We took another break near the bottom of the stairs. The waft of ashtray plumed down the steps. We shared a glance. She turned to me and stuck her arms under my arms, pressed her face into my chest and squeezed. I clutched deeply. Once released, I placed my hand on the skull that sat atop the starting newel. Making our way around the bend, every placed footing pressing moans from the boards beneath us. With each raise and lower of our limbs another week cranked out of the clock. By the time we reached the landing, it felt like we started this journey years prior. The saunter down the hall was quiet. I had no hold on this part. Nothing to tell. Just a long, and painful passage. We passed a room that had a metal door, strewn across the outside in an “x”, crime scene tape.
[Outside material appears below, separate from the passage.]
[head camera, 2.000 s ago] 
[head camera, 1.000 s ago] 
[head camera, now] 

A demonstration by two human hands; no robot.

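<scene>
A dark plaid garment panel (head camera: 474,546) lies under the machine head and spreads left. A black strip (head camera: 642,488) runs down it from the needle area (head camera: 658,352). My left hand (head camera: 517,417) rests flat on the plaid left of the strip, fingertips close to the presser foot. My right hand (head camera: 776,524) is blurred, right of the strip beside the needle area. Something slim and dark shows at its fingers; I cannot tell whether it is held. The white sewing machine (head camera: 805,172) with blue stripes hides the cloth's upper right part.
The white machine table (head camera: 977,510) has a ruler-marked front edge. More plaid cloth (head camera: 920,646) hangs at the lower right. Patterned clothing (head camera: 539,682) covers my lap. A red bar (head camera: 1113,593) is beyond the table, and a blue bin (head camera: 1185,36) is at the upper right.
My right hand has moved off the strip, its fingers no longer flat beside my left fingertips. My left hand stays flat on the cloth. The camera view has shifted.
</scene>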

My parent’s room. For another time I mumble, with my head held low, she nods and continues along with me. We stop at my room. The door is complete. Not perfect. But doings its job better than anything else in this abode. Upon opening it, there was nothing. Not a piece of furniture. Not a poster of a band or a trophy. Not a toy, nor collectible. In the corner sits grayed out Jayne, mostly asleep. He’s old, docile, and excited to see me. Yet in his age, lack of physical capability trumps desire to smother me in affection. I understand it. I close the bedroom door behind us and pull her towards me. We fixate on the other’s eyes for a moment before I motion behind her. Turn around. I say. As she does, there glows a closet door so white that you could swear it has a hint of blue in it. The only colored part of the tour. 

She leans in. “Skeletons” she reads out loud. For the first time since arriving, I allow her hand to sift through mine, and let go. Open it I pry. Her hand reaches for the handle, still warm from the grip of mine, and just as it begins to twist… I say; You will be the first. But I stand here more man than I was without you. Brimming with the confidence of your love, and defiant against the weight of the world. I want you to see me. Know why I wince. What makes me flinch or flee. I am aflutter with fear when I look at you because I’ve never been so sure that I had to let anyone see inside there. Which I can’t fathom holding you back from. You’ve seen the obvious. The damage, the structure, standing in the open. But you… are the only person I want to see behind that door. I don’t care if we tussle, or scrap. That means nothing to me. At the end of the day I only have one question; do I have you tomorrow? If the answer is yes, then I will always be fine. This, however, does not make me delusional. As I am fully aware that you will most likely not be there in the end. The end is far (hopefully) away. There’s a reason each room leading here is nearly unrecognizable. What this does make me aware of, is your supremacy. In both intellect and heart. And that your’s is the face I would like to see when I look to my side, for a very long time. So again, my love, open the door. Before I lose you, I want you to have all of me. She completes the turn of the handle, and opens the closet containing never-touched, kept in the dark, artifacts. She reaches out to hold my hand again. Never waivers.

I guess I’ll have to elaborate on those two points during some other stupor. I promise, they’re grande.